Work instruction: The listing below is to be written out word for word, minus its images.

*****

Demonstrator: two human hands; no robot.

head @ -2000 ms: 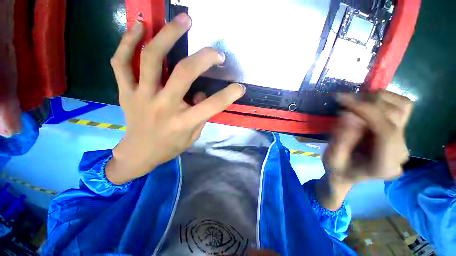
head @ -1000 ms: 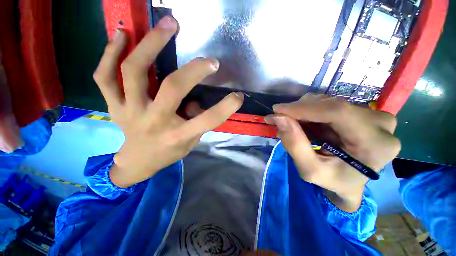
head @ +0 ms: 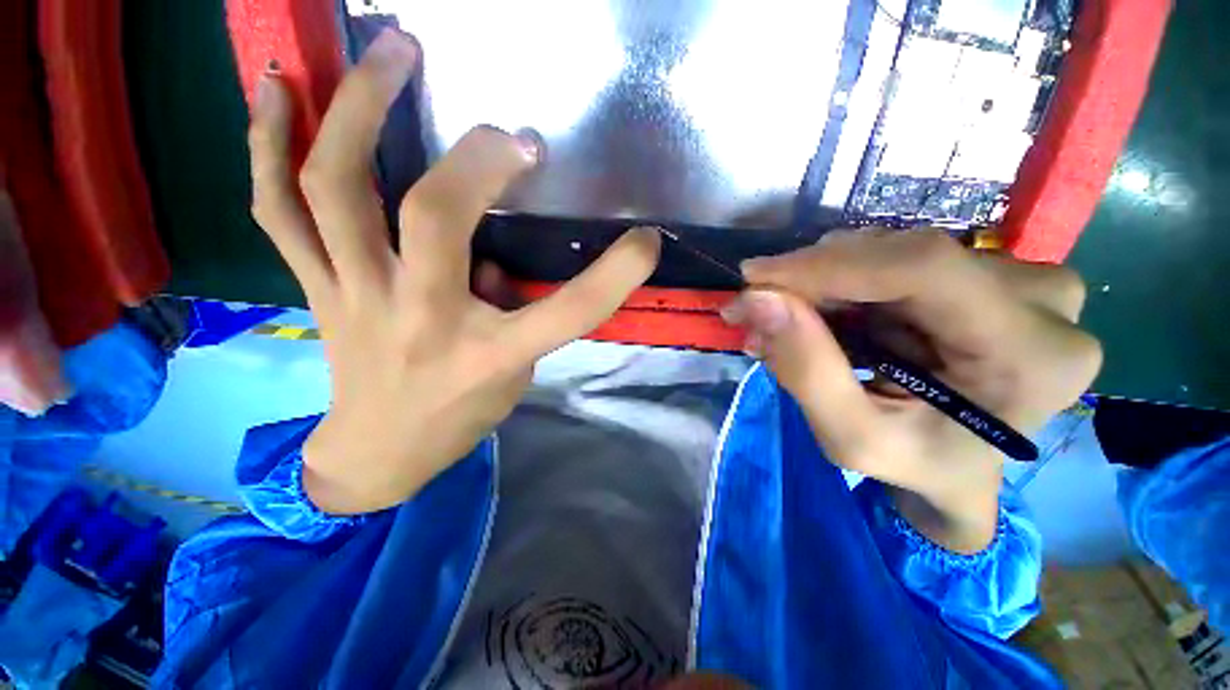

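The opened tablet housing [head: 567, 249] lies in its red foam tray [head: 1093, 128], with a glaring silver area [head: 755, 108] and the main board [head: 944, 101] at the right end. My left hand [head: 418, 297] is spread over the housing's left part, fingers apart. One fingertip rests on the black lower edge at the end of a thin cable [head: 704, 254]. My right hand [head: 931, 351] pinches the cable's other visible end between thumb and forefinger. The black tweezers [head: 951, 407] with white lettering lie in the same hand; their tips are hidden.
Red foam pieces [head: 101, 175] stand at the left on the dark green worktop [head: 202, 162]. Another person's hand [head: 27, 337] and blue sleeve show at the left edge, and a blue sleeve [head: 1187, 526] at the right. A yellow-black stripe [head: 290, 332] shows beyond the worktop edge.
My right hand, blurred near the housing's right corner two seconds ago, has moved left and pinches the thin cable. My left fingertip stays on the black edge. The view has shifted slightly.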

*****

Response:
Demonstrator: two human hands; no robot.

head @ -2000 ms: 
head @ -1000 ms: 
head @ +0 ms: 

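The opened tablet housing [head: 567, 249] lies in its red foam tray [head: 1093, 128], with a glaring silver area [head: 755, 108] and the main board [head: 944, 101] at the right end. My left hand [head: 418, 297] is spread over the housing's left part, fingers apart. One fingertip rests on the black lower edge at the end of a thin cable [head: 704, 254]. My right hand [head: 931, 351] pinches the cable's other visible end between thumb and forefinger. The black tweezers [head: 951, 407] with white lettering lie in the same hand; their tips are hidden.
Red foam pieces [head: 101, 175] stand at the left on the dark green worktop [head: 202, 162]. Another person's hand [head: 27, 337] and blue sleeve show at the left edge, and a blue sleeve [head: 1187, 526] at the right. A yellow-black stripe [head: 290, 332] shows beyond the worktop edge.
My right hand, blurred near the housing's right corner two seconds ago, has moved left and pinches the thin cable. My left fingertip stays on the black edge. The view has shifted slightly.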

Nothing else belongs to this answer.